The following figure shows how Scatter/Gather’s Sendfile works:

Scatter/Gather’s sendfile has only two data copies (both DMA copies) and two context switches. There is no CUP COPY at all. However, this collection copy function is required to support hardware and driver.

Splice way

Splice calls are very similar to sendfile in that the user application must have two open file descriptors, one for the input device and one for the output device. Unlike Sendfile, Splice allows any two files to connect to each other, rather than just transferring data between the file and the socket. For the special case of sending data from a file descriptor to a socket, the sendfile system call has always been used, and Splice has always been a mechanism that is not limited to sendfile functionality. That is, sendFile is a subset of Splice.

In Linux 2.6.17, Splice was introduced. In Linux 2.6.23, the sendfile implementation is gone, but the API and its functions are still there, using splice to implement the API and functions.
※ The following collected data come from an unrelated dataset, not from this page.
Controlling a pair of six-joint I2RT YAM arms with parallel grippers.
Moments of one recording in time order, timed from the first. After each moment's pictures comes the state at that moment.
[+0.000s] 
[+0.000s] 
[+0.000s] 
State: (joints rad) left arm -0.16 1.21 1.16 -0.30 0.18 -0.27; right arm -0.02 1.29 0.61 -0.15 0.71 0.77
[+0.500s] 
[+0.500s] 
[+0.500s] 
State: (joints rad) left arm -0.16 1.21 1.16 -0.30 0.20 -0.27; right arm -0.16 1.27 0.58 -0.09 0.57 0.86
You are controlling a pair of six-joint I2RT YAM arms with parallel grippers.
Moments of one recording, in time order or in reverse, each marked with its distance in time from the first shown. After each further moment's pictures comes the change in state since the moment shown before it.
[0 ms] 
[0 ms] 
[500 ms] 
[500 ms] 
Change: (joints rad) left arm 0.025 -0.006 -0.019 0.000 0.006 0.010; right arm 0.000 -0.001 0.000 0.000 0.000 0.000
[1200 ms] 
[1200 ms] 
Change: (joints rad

Unlike Sendfile, Splice doesn’t require hardware support.

conclusion

Both traditional I/O and the introduction of zero copy, two DMA copies are essential. Because both times DMA is hardware dependent. So, the so-called zero copy, is to reduce CPU copy and reduce context switching.

The following graph shows a comparison of the various zero-copy technologies:

	CPU copy	The DMA copy	The system calls	Context switch
The traditional method	2	2	read/write	4
The memory mapping	1	2	mmap/write	4
sendfile	1	2	sendfile	2
scatter/gather copy	0	2	sendfile	2
splice	0	2	splice	0

At the end

I am a code is being hit is still trying to advance. If the article is helpful to you, remember to like, follow yo, thank you!